Albalat nous apprend que Charles Roux vient alors de publier un superbe et luxueux volume sur l’histoire du costume en Provence, qui complète la documentation du Musée arlésien organisé par Mistral. Le grand poète de Mireille sait que le costume fait partie non seulement de la personne physique, mais de la personne morale, et que, pour ne pas changer d’âme, il faut d’abord ne pas changer d’habit, affirme encore le journaliste.

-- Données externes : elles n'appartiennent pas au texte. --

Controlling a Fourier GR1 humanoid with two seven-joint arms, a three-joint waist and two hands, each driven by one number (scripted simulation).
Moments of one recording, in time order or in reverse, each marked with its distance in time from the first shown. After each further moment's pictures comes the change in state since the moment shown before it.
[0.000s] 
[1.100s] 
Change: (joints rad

Mœurs, traditions, coutumes, tout se tient. Souvenirs, légendes, langue, costumes, terroir, nature, âme du peuple provençal, voilà t le patrimoine de Mistral ; voilà les choses dont il a revendiqué la garde, le culte et le maintien. Il est du peuple, il aime et défend le peuple. Il a chanté les paysans ; il a dédaigné Paris pour vivre avec eux. Lui qu’on accuse d’être réactionnaire, il est essentiellement démocrate, mais il l’est de la bonne manière, assène encore Albalat, qui invite ses lecteurs à relire la lettre écrite par Mistral à un ami qui, dans une critique littéraire, avait maltraité les paysans :

Costume du pays d'Arles

Costume du pays d’Arles

« ...Une question, dit-il, sur laquelle je crois devoir vous combattre, est celle des paysans. Il m’est impossible d’admettre que vos paysans – qui, après tout, parlent la langue d’Oc et sont fils du soleil – soient mauvais et abêtis comme ceux que vous peignez ! Prenez garde, mon bon ami, ne vous fiez pas au dire des petits bourgeois de province (ennemis-nés du paysan), ne vous laissez pas rebuter par la senteur de l’ail et la rudesse de l’écorce, allez manger et boire avec eux, et vous serez ravi des qualités humaines qui sont encore en eux.

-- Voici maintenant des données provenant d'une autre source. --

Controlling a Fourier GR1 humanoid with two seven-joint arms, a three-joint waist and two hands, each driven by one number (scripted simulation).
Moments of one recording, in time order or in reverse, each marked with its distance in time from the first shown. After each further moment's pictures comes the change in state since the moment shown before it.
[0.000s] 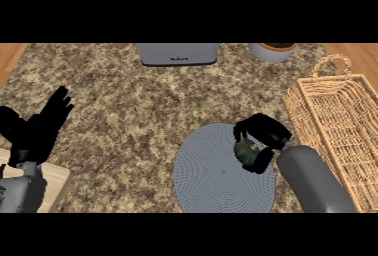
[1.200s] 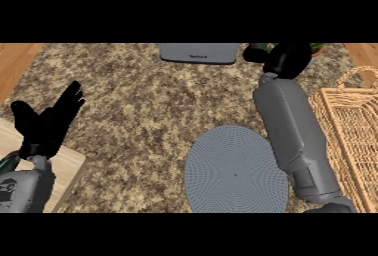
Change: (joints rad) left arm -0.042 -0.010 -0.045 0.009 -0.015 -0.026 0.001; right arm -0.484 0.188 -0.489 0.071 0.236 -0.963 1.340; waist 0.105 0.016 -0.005
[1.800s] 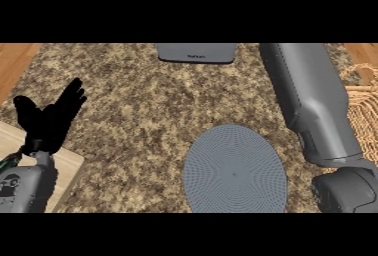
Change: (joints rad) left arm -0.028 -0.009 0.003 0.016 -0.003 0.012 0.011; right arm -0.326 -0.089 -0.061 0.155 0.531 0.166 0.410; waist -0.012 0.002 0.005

« Me ferais-je illusion ? Les courses de taureaux, la conservation vivace de la langue provençale, les fêtes grecques en plein air (lutte, saut, course, etc.) et nos vieilles traditions municipales – toutes choses qu’on nous reproche et qu’on nous arrache avec la peau – auraient-elles contribué à sauver les paysans de Provence de l’humiliation morale que vous trouvez chez lés vôtres ? Je ne sais ; mais, pour moi, les vrais hommes, dignes de ce nom, les seuls qui offrent encore à l’artiste des mouvements naturels, des lignes gracieuses, des couleurs accentuées, des passions indomptables, ce sont les hommes de la terre.

« Ils aiment la terre avec rage, c’est vrai ; mais quel homme, s’il n’avait pas au cœur cette passion sauvage, pourrait subir, toute une vie, cette lutte harassante avec le sol pour quarante sous par jour ? Et puis, pour arriver à l’indépendance, quelle autre voie ont-ils que la conquête de la glèbe ? Allons, mon beau, ne soyez pas si dur aux nourriciers de notre espèce, – et, pour, aujourd’hui, restons-en là... Vous m’avez mis en colère. »

Cette passion pour le sol natal et pour les hommes qui le cultivent a toujours été sincère chez Mistral. Non seulement il a toujours voulu vivre au milieu d’eux, mais il est resté fidèle à leur langue, cette langue dont il a retrouvé les lettres de noblesse et qu’il a si merveilleusement ressuscitée. C’est la langue provençale qui unit Mistral à ses compatriotes et à son pays. C’est avec ce langage imagé et robuste qu’il a écrit des poèmes qui ne périront pas, et qu’il continue à nous donner des œuvres originales.

Mistral, en effet, vient d’achever en provençal la traduction de la Genèse à laquelle il travaillait depuis des années, écrit Antoine Albalat, qui conclut ainsi : l’auteur de Mireille se mesurant avec la Bible ! Ce sera beau ; et je crois bien que lui seul était capable de rendre dignement l’immortelle magnificence du vieux texte biblique.